While national vehicle thefts have enjoyed a steep decline since 2003, in recent years, there have been some upticks in thefts; most notably in 2016 when 765,484 vehicles were reported stolen—an increase of 57,726 from 2015. According to NICB’s report, in that same year, 69,351 vehicles were stolen as a result of keys or fobs remaining in the vehicle. Had those complacency thefts not occurred, 2016 would have posted a decrease rather than an increase in annual vehicle thefts.  

Warming and cooling vehicles seems to have played a part in these thefts since the most occurred in winter and fall. December was first with 22,155. It was followed by January (21,384), November (20,080), October (19,918) and July (19,811). The top five specific dates with the most reported thefts were in January and December, with January having four of the five. January 1, 2018, was the top spot with 321 thefts. January 3, 2018, was next with 309 thefts, followed by January 5, 2018 (307), December 27, 2017 (299) and January 2, 2018 (296). Reviewing day-of-week theft occurrence data, Monday was the preferred theft day with 34,948 thefts. Friday was next with 33,582, followed by Saturday (33,214), Sunday (32,100) and Tuesday (32,085).

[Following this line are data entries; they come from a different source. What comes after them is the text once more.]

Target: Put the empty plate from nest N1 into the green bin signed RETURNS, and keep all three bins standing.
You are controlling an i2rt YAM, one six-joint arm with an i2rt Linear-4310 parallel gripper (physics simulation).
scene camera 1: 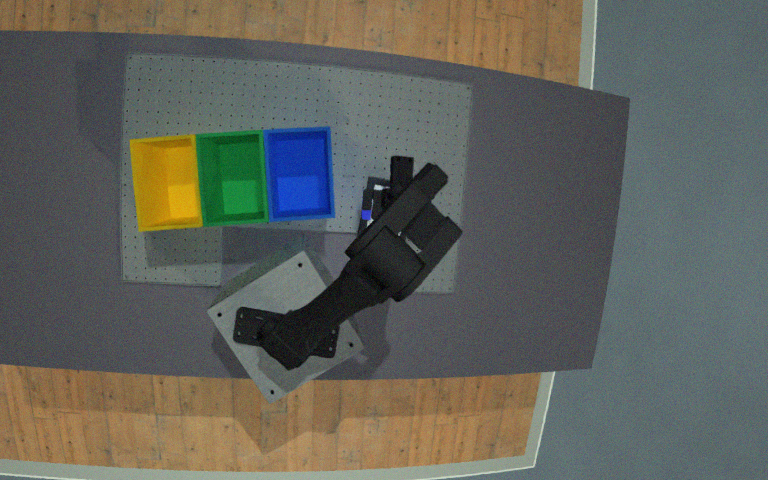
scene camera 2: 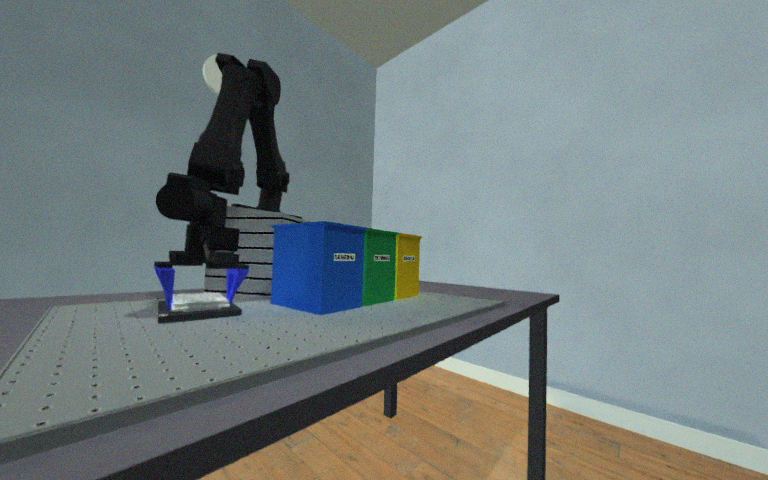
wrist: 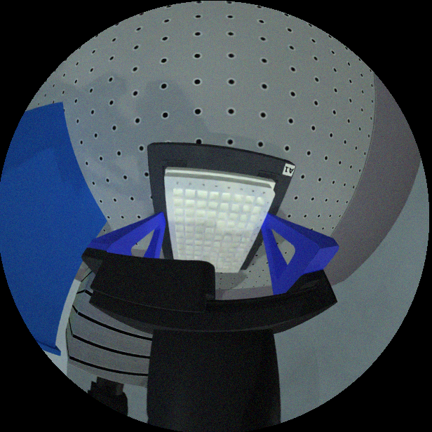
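Pixels of known places: gripper, fingertip midpoint: (scene camera 2: 200,306); arm's base at its link origin: (scene camera 1: 286,332) (scene camera 2: 267,214).
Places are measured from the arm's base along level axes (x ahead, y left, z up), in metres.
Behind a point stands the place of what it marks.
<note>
A white plate (wrist: 217,225) (scene camera 2: 199,298) {x 0.267, y -0.193, z -0.208 m} with a grid of pale wells sits in a dark nest (wrist: 156,172) (scene camera 2: 199,313) {x 0.331, y -0.198, z -0.224 m}. The nest's small corner tag looks like "A1"; no N1 sign is readable. My gripper (wrist: 212,216) (scene camera 2: 199,304) {x 0.269, y -0.190, z -0.222 m} is open, with its blue fingertips low on either side of the plate. Whether they touch it cannot be told. In scene camera 1 the arm covers most of the plate and nest. The green bin (scene camera 1: 233,161) {x 0.303, y 0.191, z -0.232 m} (scene camera 2: 378,277) {x 0.355, y 0.164, z -0.171 m} stands upright between the blue bin (scene camera 1: 300,152) {x 0.354, y 0.040, z -0.232 m} (scene camera 2: 317,271) {x 0.386, y -0.013, z -0.152 m} (wrist: 40,200) and yellow bin (scene camera 1: 164,169) {x 0.256, y 0.347, z -0.220 m} (scene camera 2: 407,277) {x 0.322, y 0.297, z -0.177 m}. Bin labels are too blurred to read.
The bins and nest stand on a perforated grey board (scene camera 1: 226,90) {x 0.464, y 0.240, z -0.234 m} (scene camera 2: 113,362) {x 0.494, y -0.288, z -0.235 m} (wrist: 215,70). The blue bin is nearest the gripper, on the left in the wrist view. The arm rises from a grey pedestal block (scene camera 1: 266,379) {x -0.103, y 0.025, z 0.008 m} beside the board.
</note>
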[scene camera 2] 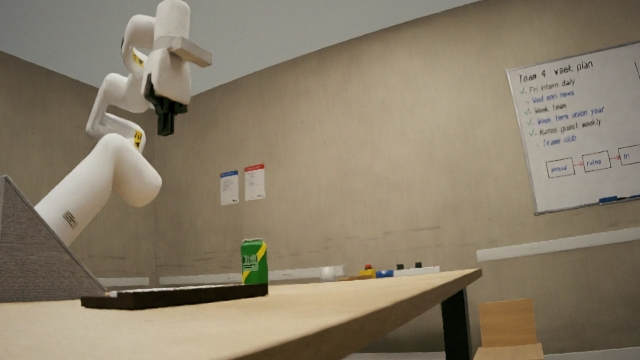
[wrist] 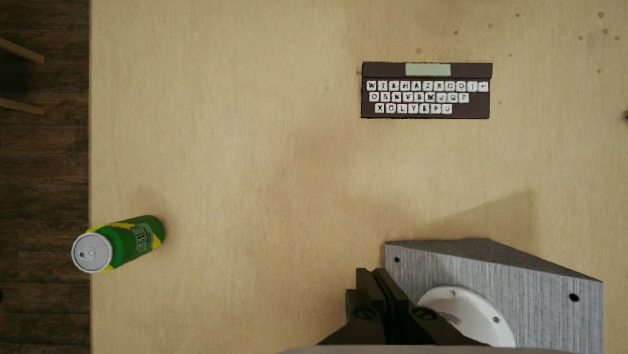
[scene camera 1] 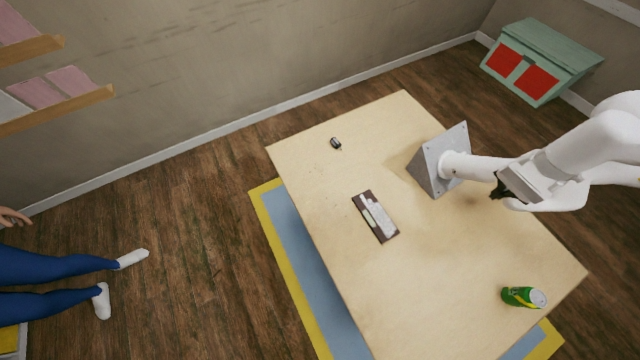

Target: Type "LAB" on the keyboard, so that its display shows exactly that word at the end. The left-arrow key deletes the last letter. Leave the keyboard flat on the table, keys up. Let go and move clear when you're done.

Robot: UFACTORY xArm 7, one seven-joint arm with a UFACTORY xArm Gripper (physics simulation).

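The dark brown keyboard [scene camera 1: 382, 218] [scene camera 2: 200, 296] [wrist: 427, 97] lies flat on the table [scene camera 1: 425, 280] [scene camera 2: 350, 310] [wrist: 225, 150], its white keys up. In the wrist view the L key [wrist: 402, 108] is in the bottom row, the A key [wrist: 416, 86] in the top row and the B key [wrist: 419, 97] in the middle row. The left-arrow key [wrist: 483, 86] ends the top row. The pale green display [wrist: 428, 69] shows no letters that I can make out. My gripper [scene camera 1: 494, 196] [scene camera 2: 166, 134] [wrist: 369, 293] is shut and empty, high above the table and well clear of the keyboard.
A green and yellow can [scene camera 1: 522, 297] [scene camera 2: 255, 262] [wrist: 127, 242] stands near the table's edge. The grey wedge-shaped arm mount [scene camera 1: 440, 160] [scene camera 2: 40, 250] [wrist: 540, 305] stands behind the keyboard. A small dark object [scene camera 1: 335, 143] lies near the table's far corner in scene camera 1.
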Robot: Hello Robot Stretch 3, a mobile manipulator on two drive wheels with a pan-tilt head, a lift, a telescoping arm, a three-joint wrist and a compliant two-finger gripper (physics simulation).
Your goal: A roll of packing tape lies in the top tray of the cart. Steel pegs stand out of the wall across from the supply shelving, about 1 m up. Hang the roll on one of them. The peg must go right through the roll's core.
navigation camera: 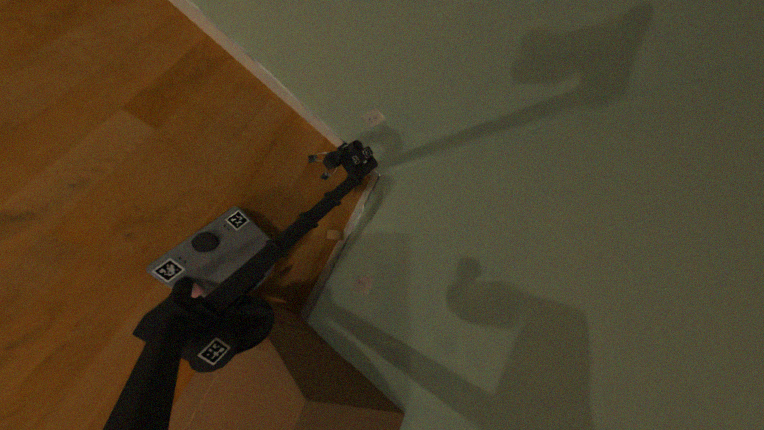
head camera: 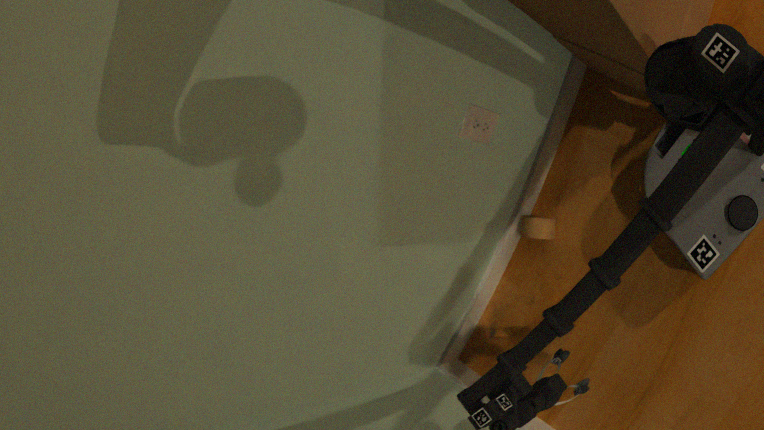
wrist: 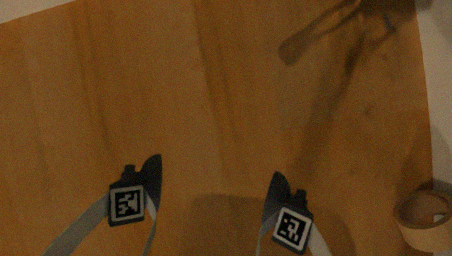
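Seen in the pictures: gripper, fingertip midpoint: [navigation camera: 316, 168] [head camera: 575, 368] [wrist: 215, 182]; robot's base at its link origin: [navigation camera: 205, 240] [head camera: 739, 211].
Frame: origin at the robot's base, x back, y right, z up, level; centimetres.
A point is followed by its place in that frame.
Observation:
The tape roll [head camera: 538, 227] @(x 37.0, y 42.5, z 9.1 cm) [navigation camera: 334, 233] @(x 36.0, y 42.9, z 8.8 cm) [wrist: 425, 237] @(x 35.3, y 42.4, z 8.2 cm) is tan and lies on the wood floor against the baseboard. In the wrist view it is at the lower right, its round opening facing up. My gripper [head camera: 572, 371] @(x 2.2, y 52.3, z 21.2 cm) [navigation camera: 317, 167] @(x 2.2, y 52.3, z 21.2 cm) [wrist: 215, 182] @(x 2.2, y 52.3, z 21.2 cm) is open, with nothing between its fingers. It hangs over the floor near the room corner, at the end of the extended arm, and the roll is off to its right in the wrist view. The steel pegs, the cart and its top tray do not show in these views.
A green wall [head camera: 299, 288] @(x 40.8, y 58.8, z 71.5 cm) [navigation camera: 534, 213] @(x 40.7, y 59.0, z 100.7 cm) with a white baseboard [head camera: 494, 277] @(x 38.2, y 62.7, z 4.7 cm) [navigation camera: 288, 96] @(x -32.5, y 71.4, z 6.6 cm) runs beside the arm and meets another wall near the gripper. A large brown box-like piece [navigation camera: 342, 368] @(x 49.1, y -0.1, z 61.4 cm) stands by the mast. The mobile base [head camera: 695, 213] @(x 7.9, y 8.5, z 16.0 cm) [navigation camera: 213, 251] @(x 4.1, y -0.5, z 15.9 cm) is on the floor.

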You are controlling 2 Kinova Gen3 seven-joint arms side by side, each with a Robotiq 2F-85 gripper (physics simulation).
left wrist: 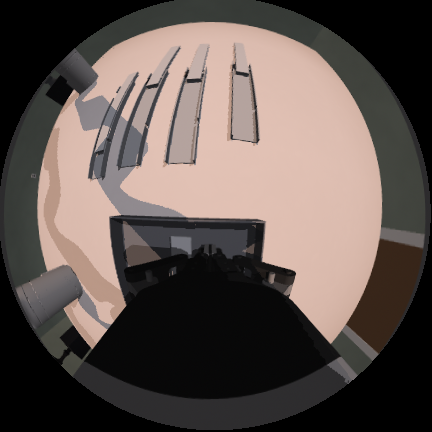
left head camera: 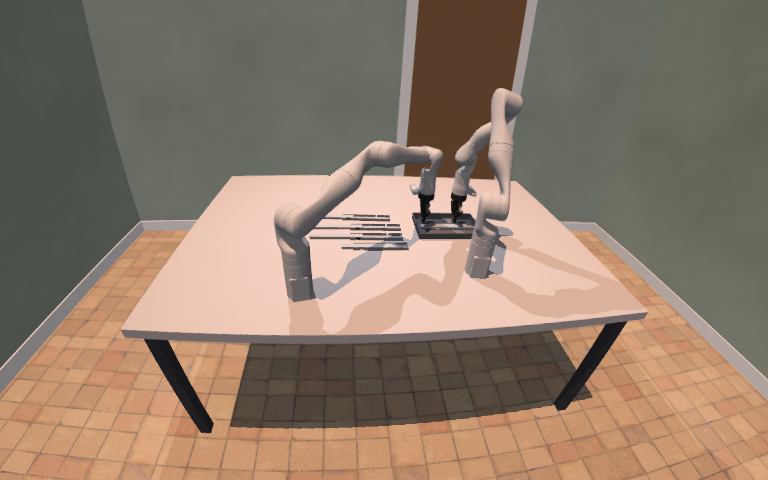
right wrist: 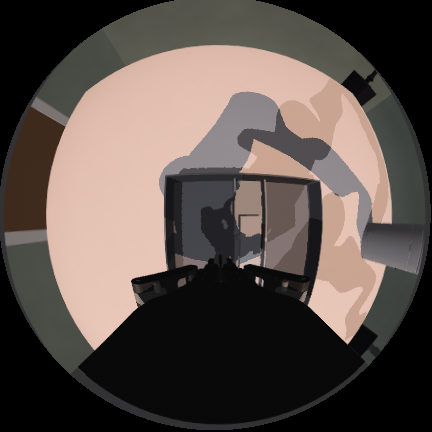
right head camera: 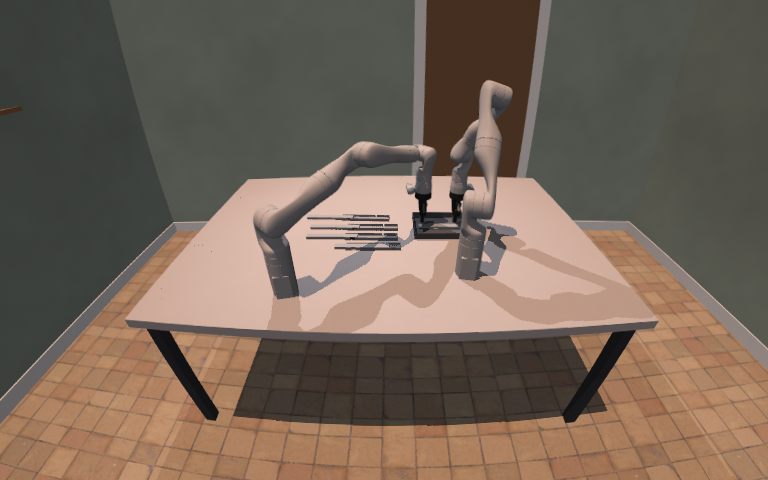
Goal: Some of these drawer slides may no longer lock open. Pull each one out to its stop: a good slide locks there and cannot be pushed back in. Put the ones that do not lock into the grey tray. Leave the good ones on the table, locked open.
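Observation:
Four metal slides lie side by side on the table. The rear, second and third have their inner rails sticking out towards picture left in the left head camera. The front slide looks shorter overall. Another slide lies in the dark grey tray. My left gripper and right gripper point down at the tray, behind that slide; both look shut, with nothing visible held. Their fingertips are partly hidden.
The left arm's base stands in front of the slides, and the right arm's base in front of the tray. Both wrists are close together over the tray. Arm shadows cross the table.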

Ohio Insurance Institute president, Dean Fadel points out another reason not to leave your car running & unattended.

“According to Popular Mechanics, warming up your car in winter before driving is actually really bad for your car’s engine. Driving your car right away is the fastest way to warm up your engine, and will prolong the life of your engine instead of letting it sit idly before driving,” said Fadel. “It could also prolong your ownership of the car by making it less likely it will be stolen.”

Though Ohio is a high ranking state for stolen vehicles, it may have a better chance than other states of that vehicle being recovered. 

“Thankfully Ohio’s police and State Highway Patrol do a great job of recovering stolen vehicles,” said Fadel. “Ohio was not one of the top ten states noted in the NICB report that have the highest rate of unrecovered vehicle thefts when keys are left in the vehicle.”

The NICB offers tips to decrease the likelihood of your vehicle being stolen:

  • Lock the vehicle, set the alarm and take all keys or FOBS.
  • Do not leave the garage door opener in the vehicle.
  • Take a picture of your registration on your cell phone and do not leave the registration or other papers with personal information in the vehicle.
  • Never leave a car unlocked and running to warm it up or while stopping for a quick cup of coffee. It only takes a moment for the opportunistic thief to jump inside and drive off.